Brian DuSell
Lunch at 12:30pm, talk at 1pm, in 148 Fitzpatrick
Title: Stack Nondeterminism in Neural Networks
Abstract: Learning hierarchical structures in sequential data – from simple algorithmic patterns to natural language – remains a challenging problem for sequential neural networks. Past work has shown that recurrent neural networks (RNNs) struggle to generalize on held-out syntactic patterns without supervision or some inductive bias. To remedy this, many papers have explored augmenting RNNs with various differentiable stacks, by analogy with finite automata and pushdown automata. However, these techniques have all modeled deterministic stacks, which in theory is insufficient to model the syntactic ambiguity commonly found in natural language.
In this talk, I will discuss my work with David Chiang on the Nondeterministic Stack RNN (NS-RNN), a novel stack RNN that deliberately models nondeterminism and achieves better performance on formal languages than previously proposed stack RNNs.

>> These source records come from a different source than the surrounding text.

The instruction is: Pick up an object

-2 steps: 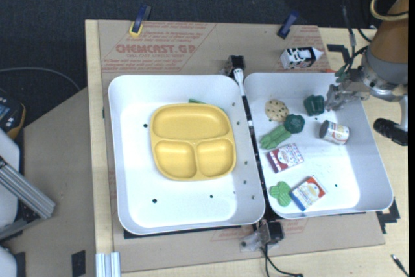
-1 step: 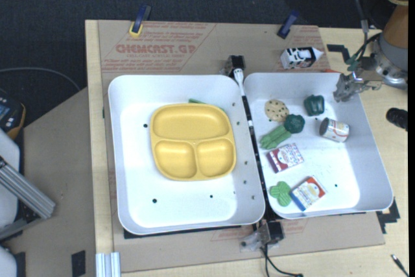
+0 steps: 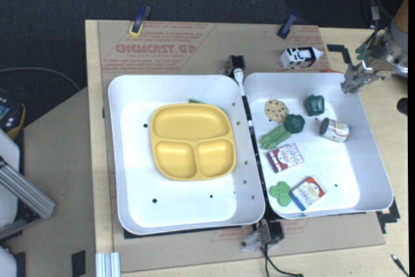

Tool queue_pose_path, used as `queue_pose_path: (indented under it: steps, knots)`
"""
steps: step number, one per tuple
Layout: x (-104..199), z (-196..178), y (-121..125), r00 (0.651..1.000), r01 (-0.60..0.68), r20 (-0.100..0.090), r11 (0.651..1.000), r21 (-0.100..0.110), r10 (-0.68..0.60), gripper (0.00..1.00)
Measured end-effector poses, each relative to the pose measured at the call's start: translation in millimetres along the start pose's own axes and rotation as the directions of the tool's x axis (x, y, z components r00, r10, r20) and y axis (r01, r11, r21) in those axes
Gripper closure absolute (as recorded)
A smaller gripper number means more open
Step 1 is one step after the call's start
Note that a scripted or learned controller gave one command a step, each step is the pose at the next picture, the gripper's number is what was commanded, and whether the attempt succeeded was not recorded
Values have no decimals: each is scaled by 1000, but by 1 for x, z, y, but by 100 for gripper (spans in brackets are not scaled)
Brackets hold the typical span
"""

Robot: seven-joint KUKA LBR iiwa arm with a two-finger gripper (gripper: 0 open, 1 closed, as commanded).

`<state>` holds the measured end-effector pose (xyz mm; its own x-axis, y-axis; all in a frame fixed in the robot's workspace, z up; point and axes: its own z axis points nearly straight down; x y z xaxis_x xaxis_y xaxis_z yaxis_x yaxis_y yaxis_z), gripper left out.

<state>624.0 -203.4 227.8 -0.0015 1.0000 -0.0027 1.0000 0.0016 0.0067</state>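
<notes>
While you're looking down at the bench, you'll spot the gripper (image 3: 355, 79) hanging over the top right corner of the right bin (image 3: 373, 159), just at the rim and not touching any of the items inside. You can't tell from this angle how its business end is set, it's too small and cluttered up there. Nearest to it inside the bin is the small can (image 3: 334, 130), lying on its side with its long axis running roughly left to right, slightly downhill to the right, pale end facing left. Just up and left of it sits a dark green pepper-like toy (image 3: 314, 104). Further left you've got a cookie (image 3: 276, 109), and below that a green veggie piece (image 3: 283, 132) whose long axis slants from lower left up to the darker round head at upper right. Below it lies a red-and-white packet (image 3: 286, 157), then a small green piece (image 3: 280, 192) touching a white carton (image 3: 307, 192) near the front wall. Your left bin (image 3: 130, 159) holds a yellow divided plate (image 3: 192, 141).
</notes>
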Motion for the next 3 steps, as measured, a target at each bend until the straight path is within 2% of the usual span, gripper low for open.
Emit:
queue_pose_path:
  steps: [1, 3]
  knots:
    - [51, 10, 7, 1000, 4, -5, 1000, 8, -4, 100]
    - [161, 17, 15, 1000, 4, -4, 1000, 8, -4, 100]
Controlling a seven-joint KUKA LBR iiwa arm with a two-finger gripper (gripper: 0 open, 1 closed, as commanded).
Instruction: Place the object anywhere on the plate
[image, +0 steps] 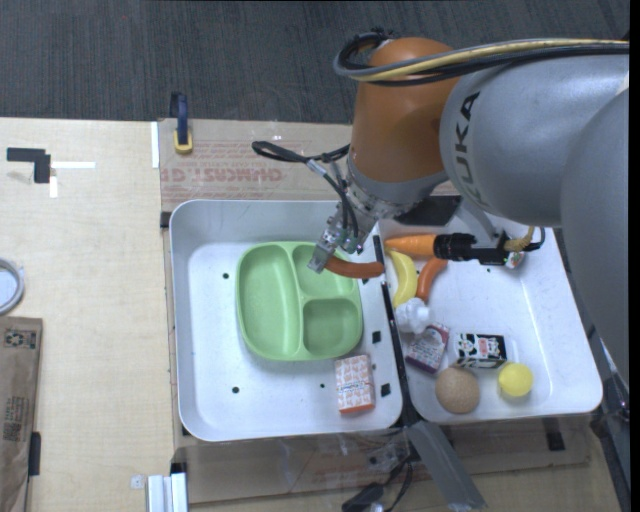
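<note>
My gripper (330, 250) hangs over the right rim of the green plate (290, 300); whether it is wide or narrow, I cannot tell. An orange sausage-like object (352, 268) lies just beside it at the rim. I judge it light, smooth and slippery, best pinched across mid-length.

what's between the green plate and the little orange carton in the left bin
Nothing in the camera view: only a short stretch of bare white bin floor separates the green plate from the orange carton, which lies just off the plate's lower right corner.
</note>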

We present evidence that nondeterminism improves both training and expressive power, and I will discuss two recent modifications that improve these further. I will also discuss ongoing work aimed at improving performance on natural language.
Bio: I am a PhD candidate in David Chiang’s natural language processing research group at the University of Notre Dame. My primary research focus is on incorporating simulations of nondeterministic pushdown automata into neural networks to improve machine learning on human languages. My interests lie generally in syntax, machine translation, and neural networks.